§ **What is needed**: In the records below, reproduce exactly the lines from the one containing "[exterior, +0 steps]" through the one containing "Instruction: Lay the", both included, and omit the pictures.
....
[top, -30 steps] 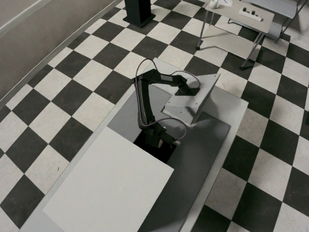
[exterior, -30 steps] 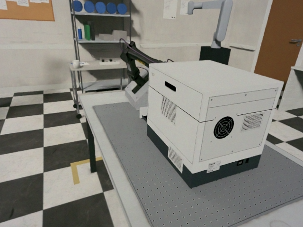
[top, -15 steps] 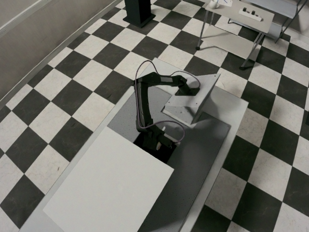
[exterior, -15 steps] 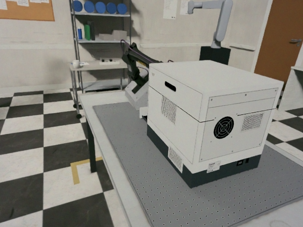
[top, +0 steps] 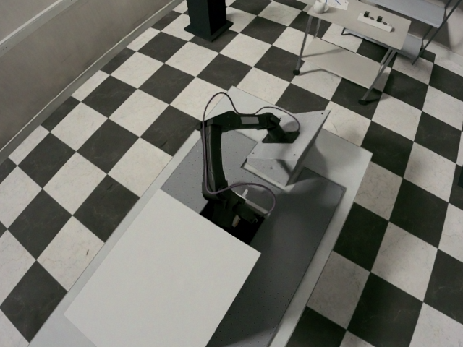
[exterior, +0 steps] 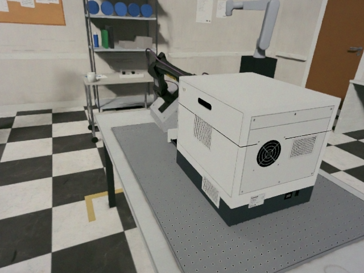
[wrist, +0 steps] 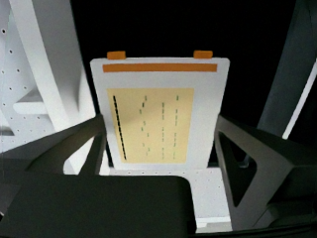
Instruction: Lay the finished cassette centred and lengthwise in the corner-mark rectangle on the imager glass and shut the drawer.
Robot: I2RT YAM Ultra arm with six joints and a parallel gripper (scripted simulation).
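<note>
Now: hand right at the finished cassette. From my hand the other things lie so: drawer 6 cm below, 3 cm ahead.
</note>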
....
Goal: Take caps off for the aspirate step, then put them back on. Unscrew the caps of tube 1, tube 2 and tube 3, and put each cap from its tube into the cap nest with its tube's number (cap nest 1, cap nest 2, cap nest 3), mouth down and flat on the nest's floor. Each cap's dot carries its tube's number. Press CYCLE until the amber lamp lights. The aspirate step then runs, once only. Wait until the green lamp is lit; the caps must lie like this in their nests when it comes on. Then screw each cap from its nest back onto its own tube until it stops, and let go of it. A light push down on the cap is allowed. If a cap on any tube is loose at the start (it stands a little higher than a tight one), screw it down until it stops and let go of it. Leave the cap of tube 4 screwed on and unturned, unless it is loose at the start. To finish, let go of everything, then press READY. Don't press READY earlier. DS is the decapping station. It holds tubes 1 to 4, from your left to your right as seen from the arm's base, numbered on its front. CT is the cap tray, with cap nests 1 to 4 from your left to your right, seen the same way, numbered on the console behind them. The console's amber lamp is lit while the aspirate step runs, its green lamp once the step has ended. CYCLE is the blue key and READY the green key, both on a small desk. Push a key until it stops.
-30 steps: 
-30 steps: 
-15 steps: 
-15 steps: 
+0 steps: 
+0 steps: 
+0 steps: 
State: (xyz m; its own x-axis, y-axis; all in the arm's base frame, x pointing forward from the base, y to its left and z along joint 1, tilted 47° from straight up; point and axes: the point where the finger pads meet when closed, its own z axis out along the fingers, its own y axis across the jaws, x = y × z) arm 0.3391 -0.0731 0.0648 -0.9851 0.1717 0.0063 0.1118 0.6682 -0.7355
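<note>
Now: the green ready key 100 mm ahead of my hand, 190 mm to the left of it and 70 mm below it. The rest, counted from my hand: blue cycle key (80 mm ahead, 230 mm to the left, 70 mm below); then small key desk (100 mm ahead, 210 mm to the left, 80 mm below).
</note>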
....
§ **Response to the task**:
[exterior, +0 steps] 
[wrist, +0 steps] 
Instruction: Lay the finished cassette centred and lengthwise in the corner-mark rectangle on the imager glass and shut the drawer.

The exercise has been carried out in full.